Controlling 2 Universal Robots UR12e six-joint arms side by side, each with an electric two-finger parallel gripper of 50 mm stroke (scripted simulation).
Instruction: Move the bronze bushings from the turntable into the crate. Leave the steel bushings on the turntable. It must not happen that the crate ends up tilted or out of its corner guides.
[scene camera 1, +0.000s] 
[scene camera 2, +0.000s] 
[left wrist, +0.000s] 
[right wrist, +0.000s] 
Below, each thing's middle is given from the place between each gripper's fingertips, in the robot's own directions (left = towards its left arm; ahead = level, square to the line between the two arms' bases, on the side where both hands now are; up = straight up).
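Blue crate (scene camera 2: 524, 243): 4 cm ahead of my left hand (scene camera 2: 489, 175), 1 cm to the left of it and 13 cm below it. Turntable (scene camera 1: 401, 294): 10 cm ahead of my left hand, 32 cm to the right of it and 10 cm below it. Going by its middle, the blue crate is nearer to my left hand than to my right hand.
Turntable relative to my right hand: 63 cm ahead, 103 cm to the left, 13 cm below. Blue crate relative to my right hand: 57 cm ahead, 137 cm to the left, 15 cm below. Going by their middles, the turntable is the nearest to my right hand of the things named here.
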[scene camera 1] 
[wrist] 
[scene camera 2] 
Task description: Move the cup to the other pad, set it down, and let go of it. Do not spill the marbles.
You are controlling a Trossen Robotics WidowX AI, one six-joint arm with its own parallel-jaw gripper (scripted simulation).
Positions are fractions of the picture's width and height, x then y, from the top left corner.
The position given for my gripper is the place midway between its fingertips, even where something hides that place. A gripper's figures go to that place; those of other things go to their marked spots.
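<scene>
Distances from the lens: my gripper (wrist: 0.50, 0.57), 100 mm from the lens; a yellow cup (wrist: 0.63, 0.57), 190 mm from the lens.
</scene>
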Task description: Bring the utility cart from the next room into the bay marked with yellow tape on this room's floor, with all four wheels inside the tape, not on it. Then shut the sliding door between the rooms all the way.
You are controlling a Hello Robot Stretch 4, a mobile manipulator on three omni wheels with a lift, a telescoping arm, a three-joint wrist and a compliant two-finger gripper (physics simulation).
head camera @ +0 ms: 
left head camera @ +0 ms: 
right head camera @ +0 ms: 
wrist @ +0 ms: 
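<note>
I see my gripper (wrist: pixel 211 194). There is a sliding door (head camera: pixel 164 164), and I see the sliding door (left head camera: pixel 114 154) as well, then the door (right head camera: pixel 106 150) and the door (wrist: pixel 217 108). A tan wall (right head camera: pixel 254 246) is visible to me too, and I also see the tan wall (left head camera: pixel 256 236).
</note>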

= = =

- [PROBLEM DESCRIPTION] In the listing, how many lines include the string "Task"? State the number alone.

- [RESPONSE BOX] 2